Tatsächlich fand sich wenig später ein Monteur ein, der unsere Mandantin ebenfalls in dem Glauben ließ, er käme von der angerufenen Schlosserei. Insoweit liegt die Aufrechterhaltung eines Irrtums vor.

Der Monteur ließ Frau XY zunächst eine Auftragsbestätigung unterzeichnen. An die unserer Mandantin erst im Nachhinein übersandte Kopie kann diese sich so nicht mehr erinnern. Die Mandantin kann sich nicht daran erinnern, den dort grau hinterlegten „Auszug aus unserer aktuellen Preisliste“ gesehen bzw. mitunterzeichnet zu haben. Zumindest hat sie diesen nicht bewußt wahrgenommen. Im Rahmen eines Prozesses müssten Sie also ein Original vorlegen.

Als der Handwerker sodann sofort eine zweite Unterschriftsleistung verlangte und der Mandantin mitteilte, sie könne „gleich einmal Bargeld holen gehen“, wurde ihr bewusst, dass hier offensichtlich ein Schlüsselnotdienst angereist war. Diesen hatte sie zu keiner Zeit bestellt. Es handelte sich auch nicht um ein akutes Notfall-Problem, sondern eine kleinere Reparatur an der Schließanlage.

Sodann verlangte die Mandantin die soeben unterzeichneten Unterlagen heraus und teilte dem Monteur mit, dass sie den Auftrag „stornieren“ wolle. Der Monteur weigerte sich, die Unterlagen herauszugeben und verließ unverrichteter Dinge die Mandantin.
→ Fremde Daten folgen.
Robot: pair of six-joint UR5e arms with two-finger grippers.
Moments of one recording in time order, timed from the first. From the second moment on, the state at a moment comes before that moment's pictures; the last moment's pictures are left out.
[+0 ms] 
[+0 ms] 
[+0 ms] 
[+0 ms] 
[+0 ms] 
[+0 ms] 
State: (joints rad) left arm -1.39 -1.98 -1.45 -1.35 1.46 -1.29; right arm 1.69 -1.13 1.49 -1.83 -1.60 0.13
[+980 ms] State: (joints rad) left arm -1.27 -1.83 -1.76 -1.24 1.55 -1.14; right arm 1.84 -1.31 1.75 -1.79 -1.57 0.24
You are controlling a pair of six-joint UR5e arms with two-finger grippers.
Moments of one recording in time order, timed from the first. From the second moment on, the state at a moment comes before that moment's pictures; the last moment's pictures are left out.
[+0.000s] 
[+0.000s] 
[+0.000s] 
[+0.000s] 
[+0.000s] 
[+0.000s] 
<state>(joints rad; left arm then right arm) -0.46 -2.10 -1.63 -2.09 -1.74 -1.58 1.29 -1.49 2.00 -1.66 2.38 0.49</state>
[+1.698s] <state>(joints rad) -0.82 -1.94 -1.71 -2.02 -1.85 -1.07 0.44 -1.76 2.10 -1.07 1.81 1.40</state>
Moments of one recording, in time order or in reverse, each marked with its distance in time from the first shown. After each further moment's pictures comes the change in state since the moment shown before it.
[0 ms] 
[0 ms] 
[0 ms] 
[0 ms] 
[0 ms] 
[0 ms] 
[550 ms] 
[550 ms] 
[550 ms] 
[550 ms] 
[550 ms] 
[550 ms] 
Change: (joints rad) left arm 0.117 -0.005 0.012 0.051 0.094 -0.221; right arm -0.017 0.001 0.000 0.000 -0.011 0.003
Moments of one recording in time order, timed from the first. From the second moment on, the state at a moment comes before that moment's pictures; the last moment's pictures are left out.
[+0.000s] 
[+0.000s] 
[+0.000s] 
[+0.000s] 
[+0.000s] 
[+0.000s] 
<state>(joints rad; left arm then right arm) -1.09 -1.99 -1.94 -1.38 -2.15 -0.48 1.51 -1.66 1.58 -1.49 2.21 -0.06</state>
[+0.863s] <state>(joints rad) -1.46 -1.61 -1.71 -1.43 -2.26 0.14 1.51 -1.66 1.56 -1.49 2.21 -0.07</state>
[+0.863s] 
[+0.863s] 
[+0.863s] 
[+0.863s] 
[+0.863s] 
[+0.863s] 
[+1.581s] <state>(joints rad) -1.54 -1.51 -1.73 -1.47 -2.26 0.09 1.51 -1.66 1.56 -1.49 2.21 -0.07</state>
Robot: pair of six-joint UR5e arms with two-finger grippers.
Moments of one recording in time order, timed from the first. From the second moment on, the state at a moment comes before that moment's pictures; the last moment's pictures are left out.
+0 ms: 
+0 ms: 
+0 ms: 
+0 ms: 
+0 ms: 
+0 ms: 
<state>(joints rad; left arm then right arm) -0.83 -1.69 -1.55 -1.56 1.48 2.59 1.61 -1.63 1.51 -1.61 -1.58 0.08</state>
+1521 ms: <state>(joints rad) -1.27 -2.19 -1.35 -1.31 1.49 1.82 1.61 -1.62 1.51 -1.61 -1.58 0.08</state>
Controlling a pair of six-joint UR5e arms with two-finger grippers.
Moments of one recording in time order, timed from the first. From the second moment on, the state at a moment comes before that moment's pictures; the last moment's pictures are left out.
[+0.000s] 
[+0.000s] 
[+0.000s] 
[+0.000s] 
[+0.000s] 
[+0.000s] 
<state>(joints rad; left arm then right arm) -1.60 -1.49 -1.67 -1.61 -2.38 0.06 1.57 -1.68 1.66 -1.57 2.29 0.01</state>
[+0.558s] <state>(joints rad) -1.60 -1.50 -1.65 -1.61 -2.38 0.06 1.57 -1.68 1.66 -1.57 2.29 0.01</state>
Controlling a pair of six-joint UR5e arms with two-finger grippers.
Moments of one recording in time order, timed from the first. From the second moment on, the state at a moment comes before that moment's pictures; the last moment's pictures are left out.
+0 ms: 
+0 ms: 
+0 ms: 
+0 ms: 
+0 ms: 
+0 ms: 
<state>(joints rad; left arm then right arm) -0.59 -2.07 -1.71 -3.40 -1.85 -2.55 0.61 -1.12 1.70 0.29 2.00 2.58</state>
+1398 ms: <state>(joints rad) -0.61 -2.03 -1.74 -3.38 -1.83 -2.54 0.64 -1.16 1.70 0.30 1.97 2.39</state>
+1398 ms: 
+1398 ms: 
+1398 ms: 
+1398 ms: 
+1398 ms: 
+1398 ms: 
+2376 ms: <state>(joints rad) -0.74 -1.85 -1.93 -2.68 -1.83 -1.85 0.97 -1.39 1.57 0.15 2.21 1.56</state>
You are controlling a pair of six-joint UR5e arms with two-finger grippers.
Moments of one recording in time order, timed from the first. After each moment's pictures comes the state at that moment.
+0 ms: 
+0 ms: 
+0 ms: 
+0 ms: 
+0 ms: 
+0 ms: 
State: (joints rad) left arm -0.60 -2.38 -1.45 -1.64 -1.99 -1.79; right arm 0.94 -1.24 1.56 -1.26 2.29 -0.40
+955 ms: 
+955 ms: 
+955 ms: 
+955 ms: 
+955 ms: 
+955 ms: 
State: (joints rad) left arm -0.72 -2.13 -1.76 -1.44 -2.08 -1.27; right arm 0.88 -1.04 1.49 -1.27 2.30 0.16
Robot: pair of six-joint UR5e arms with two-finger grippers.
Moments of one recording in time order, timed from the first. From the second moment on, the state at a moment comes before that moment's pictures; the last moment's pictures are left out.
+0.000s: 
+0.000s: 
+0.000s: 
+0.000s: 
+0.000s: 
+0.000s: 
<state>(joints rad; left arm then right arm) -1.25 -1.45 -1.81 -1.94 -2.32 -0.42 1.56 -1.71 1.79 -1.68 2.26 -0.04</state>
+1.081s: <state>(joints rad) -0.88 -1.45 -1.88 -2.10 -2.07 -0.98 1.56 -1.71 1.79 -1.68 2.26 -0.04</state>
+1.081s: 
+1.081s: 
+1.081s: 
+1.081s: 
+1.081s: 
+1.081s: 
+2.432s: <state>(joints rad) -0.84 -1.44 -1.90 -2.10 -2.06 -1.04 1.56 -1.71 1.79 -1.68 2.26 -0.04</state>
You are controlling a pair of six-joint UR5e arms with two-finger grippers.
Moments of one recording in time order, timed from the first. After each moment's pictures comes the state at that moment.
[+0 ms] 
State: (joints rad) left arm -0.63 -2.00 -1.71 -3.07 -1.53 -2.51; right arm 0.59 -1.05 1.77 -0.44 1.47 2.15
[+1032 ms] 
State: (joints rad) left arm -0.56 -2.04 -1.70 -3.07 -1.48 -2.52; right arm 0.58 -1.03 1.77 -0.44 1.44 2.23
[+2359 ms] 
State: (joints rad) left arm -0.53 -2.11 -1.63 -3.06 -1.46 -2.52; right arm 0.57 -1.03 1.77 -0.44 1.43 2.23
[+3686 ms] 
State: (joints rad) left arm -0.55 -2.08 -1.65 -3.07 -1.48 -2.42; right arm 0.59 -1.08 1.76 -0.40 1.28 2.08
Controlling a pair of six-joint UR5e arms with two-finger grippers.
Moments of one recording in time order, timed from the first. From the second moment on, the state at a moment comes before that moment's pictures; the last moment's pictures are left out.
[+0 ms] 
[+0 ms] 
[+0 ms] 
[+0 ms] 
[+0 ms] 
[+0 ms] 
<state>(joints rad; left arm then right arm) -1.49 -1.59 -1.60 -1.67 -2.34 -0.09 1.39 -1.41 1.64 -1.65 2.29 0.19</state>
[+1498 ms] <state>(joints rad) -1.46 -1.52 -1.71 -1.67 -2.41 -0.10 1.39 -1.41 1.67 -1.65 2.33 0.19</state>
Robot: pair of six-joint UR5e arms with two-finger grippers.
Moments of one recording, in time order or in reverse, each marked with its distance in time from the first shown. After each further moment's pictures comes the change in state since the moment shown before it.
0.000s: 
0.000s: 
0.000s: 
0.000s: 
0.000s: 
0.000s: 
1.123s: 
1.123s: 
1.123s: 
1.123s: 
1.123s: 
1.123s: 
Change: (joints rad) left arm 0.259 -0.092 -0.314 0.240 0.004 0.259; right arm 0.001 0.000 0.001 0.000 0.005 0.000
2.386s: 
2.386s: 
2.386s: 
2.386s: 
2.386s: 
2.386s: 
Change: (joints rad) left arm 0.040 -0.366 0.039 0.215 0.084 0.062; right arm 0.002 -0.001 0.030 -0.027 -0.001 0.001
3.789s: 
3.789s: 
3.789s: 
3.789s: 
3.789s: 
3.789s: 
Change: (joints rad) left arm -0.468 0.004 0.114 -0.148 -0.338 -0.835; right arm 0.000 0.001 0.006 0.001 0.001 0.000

Wenige Zeit später erhielt die Mandantin eine Kostenrechnung der Firma XY Sicherheitstechnik GmbH aus Bremen.

Diese Rechnung ist bereits hinfällig, da ein telefonisch geschlossener Vertrag nach dem Fernabsatzgesetz nicht zustandegekommen ist und der an der Haustür unterzeichnete Auftrag unverzüglich nach Kenntnis des Irrtums angefochten und widerrufen wurde.

Darüberhinaus wären auch aus – nicht vorliegenden - Schadensersatzgesichtspunkten die von Ihnen in Ansatz gebrachten Kosten nicht zu erstatten. Deren Höhe dürfte bereits sittenwidrig, zumindest aber überhöht sein. Hierbei wird eine Anfahrtszeit von über 20 Minuten, angebrochene 20 Minuten Arbeitszeit und eine Rückfahrtszeit von ebenfalls über 20 Minuten berechnet. Wäre die Firma tatsächlich aus der Offenbacher Landstraße gekommen, so hätte die normale Anfahrtszeit ca. fünf Minuten betragen. Ein Kostenvoranschlag ist im Übrigen regelmäßig kostenlos. Sofern Kosten geltend gemacht werden, muss darauf vorab hingewiesen werden.

Auch unter Bezugnahme auf die anliegende Rechtsprechung des OLG Düsseldorf (OLG Düsseldorf, Urteil vom 6. 5. 2003 - 20 U 174/02) weisen wir Ihre Ansprüche zurück. Darüber hinaus haben Sie die Kosten unserer Beauftragung als Schadenersatz zu tragen. Diese werden wir Ihnen zu einem späteren Zeitpunkt gesondert in Rechnung stellen.

Wir haben Sie aufzufordern, bis zum 04.07.2005 schriftlich gegenüber unserer Kanzlei zu erklären, dass die von Ihnen behauptete Forderung gegenstandslos ist

Für den Fall, dass Sie nach wie vor der Ansicht sind, Ihnen stünde die behauptete Forderung zu, möchten Sie diese einklagen. In diesem Falle benennen Sie unsere Kanzlei bitte als zustellungsbevollmächtigt."